I think I am stuck with the following statement that I read on the Encyclopedia of Mathematics website regarding Isotropy representations:
"If $G$ is a Lie group acting smoothly and transitively on $M$ then the tangent space $T_xM$ to a point of the manifold can be naturally identified with the space $\mathfrak{g} / \mathfrak{g}_x$ where $\mathfrak g$ and $\mathfrak g_x$ stand for the Lie algebra of $G$ respectively the isotropy subgroug $G_x$."

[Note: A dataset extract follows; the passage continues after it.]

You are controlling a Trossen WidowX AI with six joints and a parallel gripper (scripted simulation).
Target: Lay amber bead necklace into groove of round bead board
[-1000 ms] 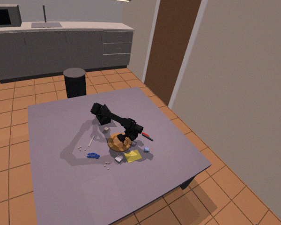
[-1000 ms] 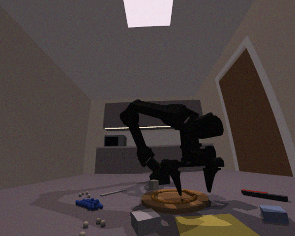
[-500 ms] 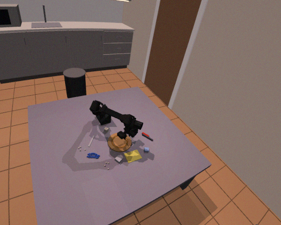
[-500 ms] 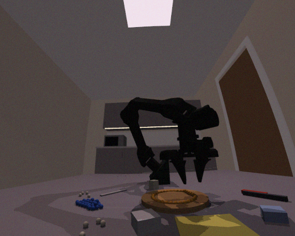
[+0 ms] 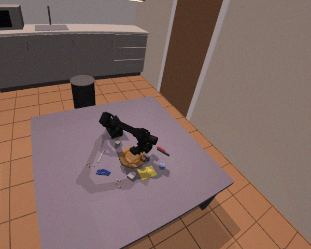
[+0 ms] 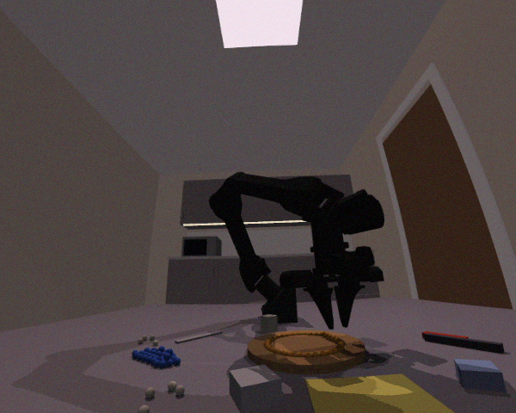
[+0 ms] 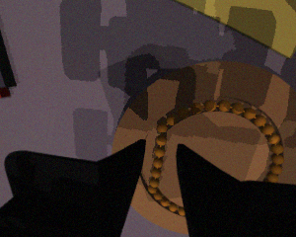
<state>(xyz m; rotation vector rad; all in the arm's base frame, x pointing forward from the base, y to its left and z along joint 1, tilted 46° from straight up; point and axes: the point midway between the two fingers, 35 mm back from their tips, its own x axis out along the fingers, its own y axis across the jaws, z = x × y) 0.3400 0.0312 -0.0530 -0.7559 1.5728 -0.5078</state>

Now if I let $S^1 \cong SO(2) = \left\{\left(\begin{matrix}\cos \theta & - \sin \theta& 0 \\ \sin\theta & \cos \theta & 0 \\ 0 & 0 & 1 \end{matrix}\right) \colon \theta \in \mathbb R\right\}$ act on the sphere $S^2$ via $(A,x) \mapsto Ax$ then the isotropy subgroup of the northpole $N = (0,0,1)$ is all of $S^1$, that is $\mathfrak{g}_N = \mathfrak{g}$ and so the above identification statement says that $$ T_NS^2 \cong \mathfrak{g} / \mathfrak{g} = \{e\} $$ But this cannot be true since $T_NS^2 \cong \mathbb{R}^2$ where the right hand side is a one - point set .. what am I missing ?
The hypothesis of the statement is that $G$ acts transitively on $M$, meaning that for any $p,q\in M$ there exists $g\in G$ such that $g\centerdot p=q$. In your example, $S^1$ does not act transitively on $S^2$.